EQ, which was already at 698, has not budged, and enough days have passed for it to trigger anything. EQ has not moved in nearly a month.
In this case of $720 added to open amounts, was the score decline because total amounts outstanding appeared to rise by $720, or because one card went to 72% utilization? Or, is it because this card went from $0 to reporting something, thus "taking on new debt"? Lots of potential interpretations.
I will grant there may be some influence by individual cards, but in my opinion, the amount is not noticeable and is not distinguishable from total balances increasing. If there are big moves when someone reports utilization increases, it is because either total utilization changes a lot, or there are other things going on in the file that are not on that alert. It is also very difficult to separate high utilization on one card from overall high utilization.
That is your experience but doesn't mean it will work that way for everyone. As always YMMV.
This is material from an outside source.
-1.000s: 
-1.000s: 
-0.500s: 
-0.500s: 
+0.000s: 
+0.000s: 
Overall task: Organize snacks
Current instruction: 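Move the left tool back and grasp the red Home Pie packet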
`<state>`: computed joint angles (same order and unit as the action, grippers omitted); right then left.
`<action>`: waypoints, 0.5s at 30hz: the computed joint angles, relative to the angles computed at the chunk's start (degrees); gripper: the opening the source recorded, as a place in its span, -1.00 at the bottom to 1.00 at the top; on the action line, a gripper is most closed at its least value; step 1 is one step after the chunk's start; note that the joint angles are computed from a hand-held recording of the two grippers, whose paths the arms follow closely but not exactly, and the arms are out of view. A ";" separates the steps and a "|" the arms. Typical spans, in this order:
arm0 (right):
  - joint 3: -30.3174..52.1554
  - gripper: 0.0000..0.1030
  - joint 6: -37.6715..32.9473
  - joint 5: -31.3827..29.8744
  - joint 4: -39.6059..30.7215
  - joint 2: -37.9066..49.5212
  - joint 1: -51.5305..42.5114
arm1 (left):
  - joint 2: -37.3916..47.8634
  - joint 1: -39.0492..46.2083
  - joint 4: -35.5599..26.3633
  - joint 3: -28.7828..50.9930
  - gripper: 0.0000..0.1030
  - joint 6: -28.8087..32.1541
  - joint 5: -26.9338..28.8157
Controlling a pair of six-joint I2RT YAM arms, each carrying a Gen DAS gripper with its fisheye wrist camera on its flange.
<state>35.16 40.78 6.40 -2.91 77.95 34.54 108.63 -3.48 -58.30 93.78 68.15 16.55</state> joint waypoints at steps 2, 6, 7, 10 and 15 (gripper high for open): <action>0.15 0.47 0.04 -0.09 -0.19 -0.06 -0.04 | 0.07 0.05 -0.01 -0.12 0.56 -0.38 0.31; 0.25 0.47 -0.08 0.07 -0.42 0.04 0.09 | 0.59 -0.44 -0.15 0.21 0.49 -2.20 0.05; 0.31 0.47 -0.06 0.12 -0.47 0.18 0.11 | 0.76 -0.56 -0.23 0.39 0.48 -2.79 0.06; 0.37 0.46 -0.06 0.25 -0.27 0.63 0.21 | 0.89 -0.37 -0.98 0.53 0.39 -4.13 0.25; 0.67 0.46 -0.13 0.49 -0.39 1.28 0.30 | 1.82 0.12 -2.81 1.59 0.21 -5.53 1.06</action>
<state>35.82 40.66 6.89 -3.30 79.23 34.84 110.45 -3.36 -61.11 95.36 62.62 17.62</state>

Although more weight is given to overall utilization scoring also looks at individual accounts and the influence of each account balance is important and needs to be kept in mind.
Where did I get this information? From a former administrator of this site.
@MarineVietVet wrote:
@NRB525 wrote:
I will grant there may be some influence by individual cards, but in my opinion, the amount is not noticeable and is not distinguishable from total balances increasing. If there are big moves when someone reports utilization increases, it is because either total utilization changes a lot, or there are other things going on in the file that are not on that alert. It is also very difficult to separate high utilization on one card from overall high utilization.
That is your experience but doesn't mean it will work that way for everyone. As always YMMV.
Although more weight is given to overall utilization scoring also looks at individual accounts and the influence of each account balance is important and needs to be kept in mind.
Where did I get this information? From a former administrator of this site.
That may be, however I doubt the former administrator could state the impact as a range of points, in a stable file, from having more cards report.
My main argument is not that one can eek out a few more points by going all but one zero. Rather, all but one as zero is not what normal people do. And even if someone uses their cards such that those cards report amounts on the statement and PIF, that person is not going to have a noticeable score difference from someone who goes all zero but one, if they both report the same utilization dollar total and the files are otherwise equivalent. And the person who uses their cards normally, paying by due date is not going to have the angst of getting a card that was zero suddenly reporting a balance.
I know, I'm not changing your mind, and that's fine. Cheers!